■ Prompt: Your answer should consist of the lines below that hold the word "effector".

■ Dataset extract:
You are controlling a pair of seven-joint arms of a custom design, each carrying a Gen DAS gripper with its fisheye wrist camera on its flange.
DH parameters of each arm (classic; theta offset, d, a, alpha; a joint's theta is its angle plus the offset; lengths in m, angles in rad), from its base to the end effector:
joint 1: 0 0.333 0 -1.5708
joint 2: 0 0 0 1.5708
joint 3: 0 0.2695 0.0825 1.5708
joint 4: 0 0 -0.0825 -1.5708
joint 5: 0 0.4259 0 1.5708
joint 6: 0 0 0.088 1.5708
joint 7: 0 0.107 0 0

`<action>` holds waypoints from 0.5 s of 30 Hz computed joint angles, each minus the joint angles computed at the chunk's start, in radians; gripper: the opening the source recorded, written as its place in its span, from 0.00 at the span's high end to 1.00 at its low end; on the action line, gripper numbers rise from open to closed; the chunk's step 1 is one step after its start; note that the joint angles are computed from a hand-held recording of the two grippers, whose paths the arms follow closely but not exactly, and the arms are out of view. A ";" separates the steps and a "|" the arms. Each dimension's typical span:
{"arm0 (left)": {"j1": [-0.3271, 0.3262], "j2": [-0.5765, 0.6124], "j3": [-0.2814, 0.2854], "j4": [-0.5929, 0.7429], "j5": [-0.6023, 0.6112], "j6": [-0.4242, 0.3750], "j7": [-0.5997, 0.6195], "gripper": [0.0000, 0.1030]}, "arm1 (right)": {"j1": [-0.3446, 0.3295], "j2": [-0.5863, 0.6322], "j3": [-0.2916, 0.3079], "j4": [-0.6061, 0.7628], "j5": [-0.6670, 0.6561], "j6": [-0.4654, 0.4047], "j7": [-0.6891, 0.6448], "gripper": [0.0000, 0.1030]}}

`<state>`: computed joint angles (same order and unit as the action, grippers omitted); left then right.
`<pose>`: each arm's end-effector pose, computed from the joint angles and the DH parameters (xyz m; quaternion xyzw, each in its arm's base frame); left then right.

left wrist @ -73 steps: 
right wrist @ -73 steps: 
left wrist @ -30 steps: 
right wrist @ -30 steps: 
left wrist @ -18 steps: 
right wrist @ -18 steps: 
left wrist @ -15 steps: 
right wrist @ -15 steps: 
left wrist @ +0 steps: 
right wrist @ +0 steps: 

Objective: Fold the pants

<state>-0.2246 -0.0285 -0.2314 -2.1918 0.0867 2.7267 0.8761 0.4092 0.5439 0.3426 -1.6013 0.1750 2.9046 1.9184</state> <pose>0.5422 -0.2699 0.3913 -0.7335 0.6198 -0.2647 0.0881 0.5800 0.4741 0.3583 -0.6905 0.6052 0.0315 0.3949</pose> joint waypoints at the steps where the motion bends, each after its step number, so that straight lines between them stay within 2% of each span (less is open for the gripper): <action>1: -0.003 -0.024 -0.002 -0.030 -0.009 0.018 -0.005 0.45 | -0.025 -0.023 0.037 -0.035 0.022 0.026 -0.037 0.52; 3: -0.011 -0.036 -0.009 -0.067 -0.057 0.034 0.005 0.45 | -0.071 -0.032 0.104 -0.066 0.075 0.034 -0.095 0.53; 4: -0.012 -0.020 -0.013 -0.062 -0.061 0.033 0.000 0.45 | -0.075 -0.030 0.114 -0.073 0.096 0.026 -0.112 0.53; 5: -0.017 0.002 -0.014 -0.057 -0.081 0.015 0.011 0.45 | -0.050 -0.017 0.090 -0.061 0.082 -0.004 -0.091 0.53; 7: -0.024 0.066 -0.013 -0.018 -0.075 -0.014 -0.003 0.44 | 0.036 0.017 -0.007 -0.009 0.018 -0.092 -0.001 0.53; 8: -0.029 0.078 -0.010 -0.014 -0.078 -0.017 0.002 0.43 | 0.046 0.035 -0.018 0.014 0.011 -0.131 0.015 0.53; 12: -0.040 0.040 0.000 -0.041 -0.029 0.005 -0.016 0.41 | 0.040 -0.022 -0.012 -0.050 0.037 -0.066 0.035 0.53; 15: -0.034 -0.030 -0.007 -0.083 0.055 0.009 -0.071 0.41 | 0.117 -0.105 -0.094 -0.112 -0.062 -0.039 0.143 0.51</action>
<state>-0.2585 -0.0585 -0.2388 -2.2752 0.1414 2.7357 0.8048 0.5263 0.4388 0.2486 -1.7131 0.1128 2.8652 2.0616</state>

■ Exercise solution:
DH parameters of each arm (classic; theta offset, d, a, alpha; a joint's theta is its angle plus the offset; lengths in m, angles in rad), from its base to the end effector:
`<pose>`: each arm's end-effector pose, computed from the joint angles and the DH parameters (xyz m; quaternion xyzw, each in its arm's base frame); left then right.

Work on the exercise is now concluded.